Now, it's not as if high prices haven't sent people looking for more oil and working on more substitutes. The problem is that all of this activity is facing a considerable headwind. It's called depletion. And, as they say in the oil patch, depletion never sleeps. It's going on in every operating well in every country around the clock, 365 days a year. Estimates suggest that the decline in current production capacity might be around 4 percent per year. That means that 4 percent of the current production capacity for oil must be replaced each year just to break even. And, of course, to grow supplies, new production capacity must exceed this amount. But it hasn't, and oil substitutes haven't really grown by any significant amount in the last six years either.

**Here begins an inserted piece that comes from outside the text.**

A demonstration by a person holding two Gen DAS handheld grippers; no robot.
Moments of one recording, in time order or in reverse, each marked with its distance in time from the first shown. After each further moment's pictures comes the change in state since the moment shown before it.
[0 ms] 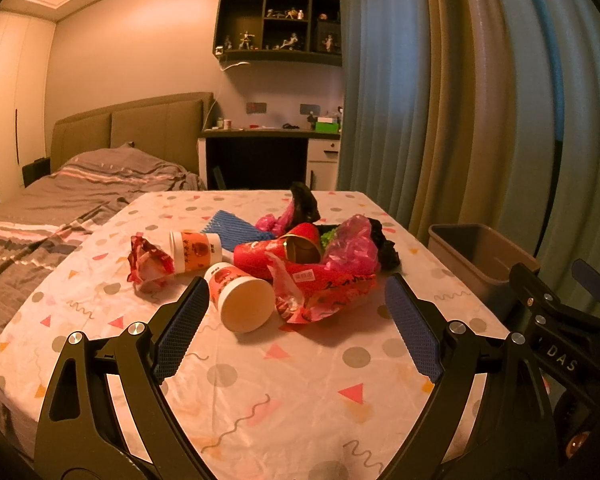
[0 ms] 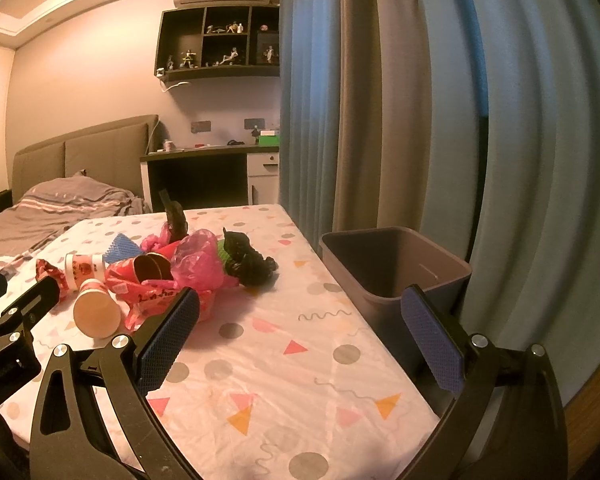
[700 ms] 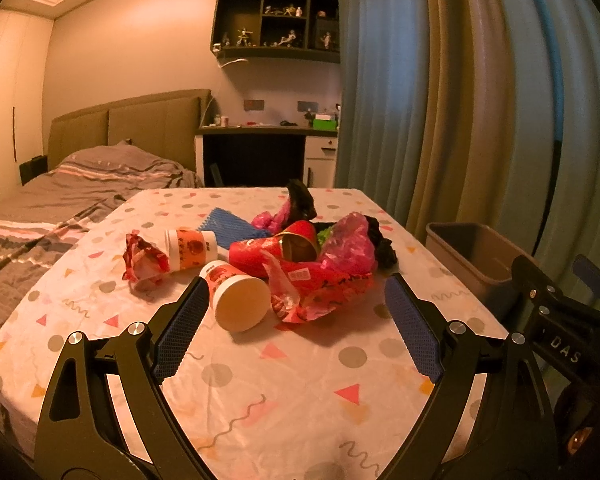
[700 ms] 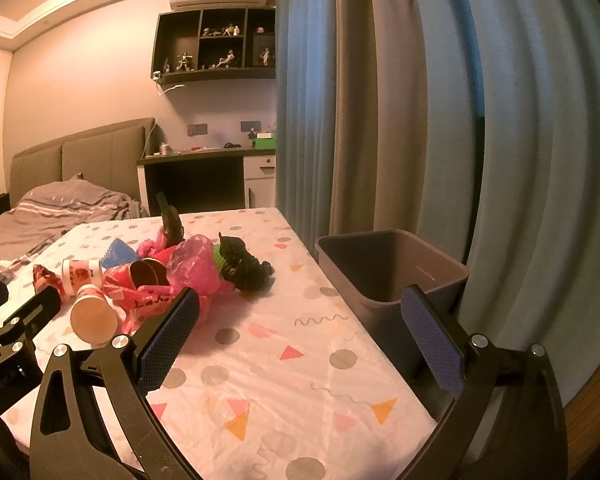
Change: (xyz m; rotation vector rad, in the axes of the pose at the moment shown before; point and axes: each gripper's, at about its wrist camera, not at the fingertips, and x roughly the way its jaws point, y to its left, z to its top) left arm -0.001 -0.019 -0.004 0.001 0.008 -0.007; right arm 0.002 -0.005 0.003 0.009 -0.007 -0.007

The media loves to announce new seemingly large discoveries of oil as if they are the solution to what is really an unfolding liquid fuels crisis. They point to the Tupi field off Brazil which is purported to have 8 billion barrels of oil in it. And, they point to discoveries in the deepwater Gulf of Mexico thought to contain between 3 and 15 billion barrels. And, they point to the 24 billion barrels in the Bakken Shale in North Dakota. It all sounds like a lot. When I ask audiences how long a billion barrels of oil will last the world at current rates of consumption, I often get replies that range anywhere from three months to 5 years. The correct answer is 12 days. Just multiply these multi-billion-barrel discoveries by 12, and you'll realize right away that they are not going to overcome the constraints we are experiencing in oil supplies.
Something else has to give, and that something is probably going to be consumption. Either consumption will decline as the result of a new slump in the economy--a slump partly caused by high oil prices--or it will decline because high prices will encourage people to be more frugal in their energy use. Many of the poorest in the world will no doubt have to do without.

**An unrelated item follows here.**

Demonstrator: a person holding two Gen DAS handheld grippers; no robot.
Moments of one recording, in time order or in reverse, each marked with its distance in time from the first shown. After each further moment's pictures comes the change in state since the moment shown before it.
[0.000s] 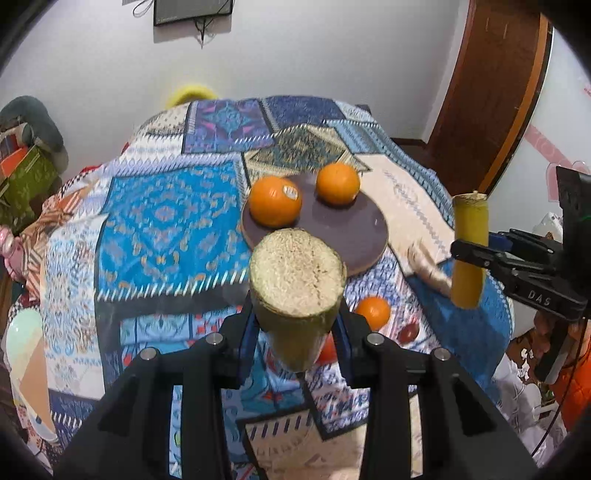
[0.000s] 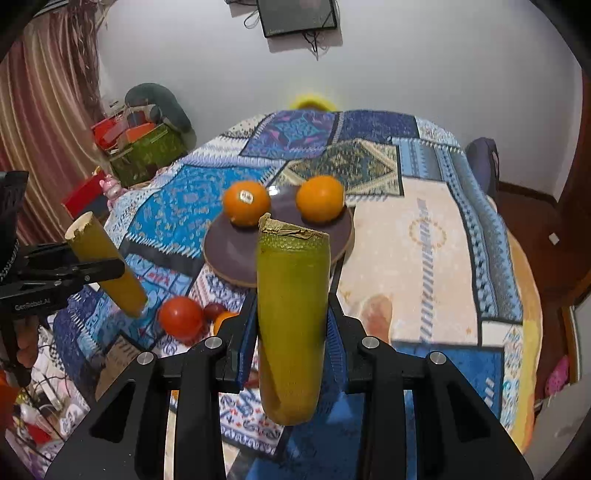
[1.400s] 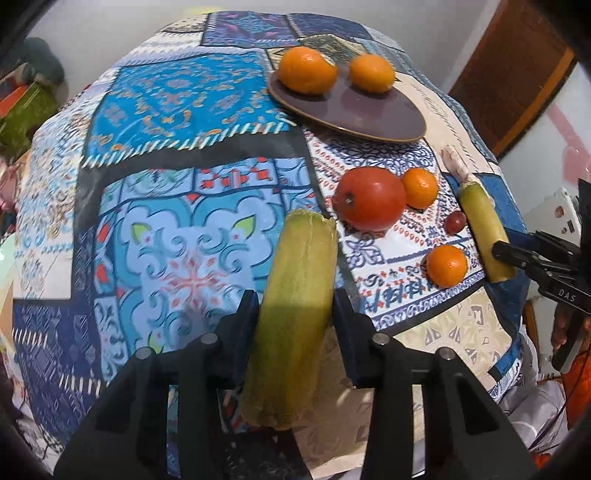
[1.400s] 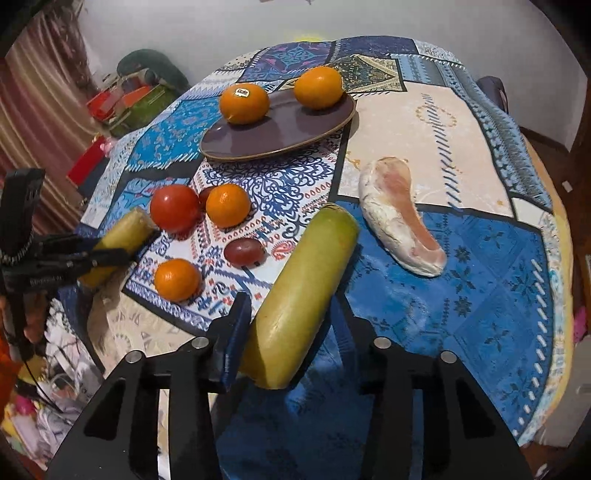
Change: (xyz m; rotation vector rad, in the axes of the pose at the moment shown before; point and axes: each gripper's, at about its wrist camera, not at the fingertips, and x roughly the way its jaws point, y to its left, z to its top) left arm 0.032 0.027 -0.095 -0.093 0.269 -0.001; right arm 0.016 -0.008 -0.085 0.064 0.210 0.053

There is a third way. We could now begin a crash program to reduce our consumption of oil through new efficiency standards, higher energy taxes, expansion of convenient mass transit, and new energy-wise personal habits. All this would hurry the transition away from an energy source that will only become more problematic over time.
The optimists would have you ignore the oil production and price data of the last six years. It's as if they are channeling the late comedian Richard Pryor known for his trademark phrase: "Who you gonna believe? Me or your lying eyes?" After six years of flat oil production in the face of record prices, it's time to start believing your lying eyes.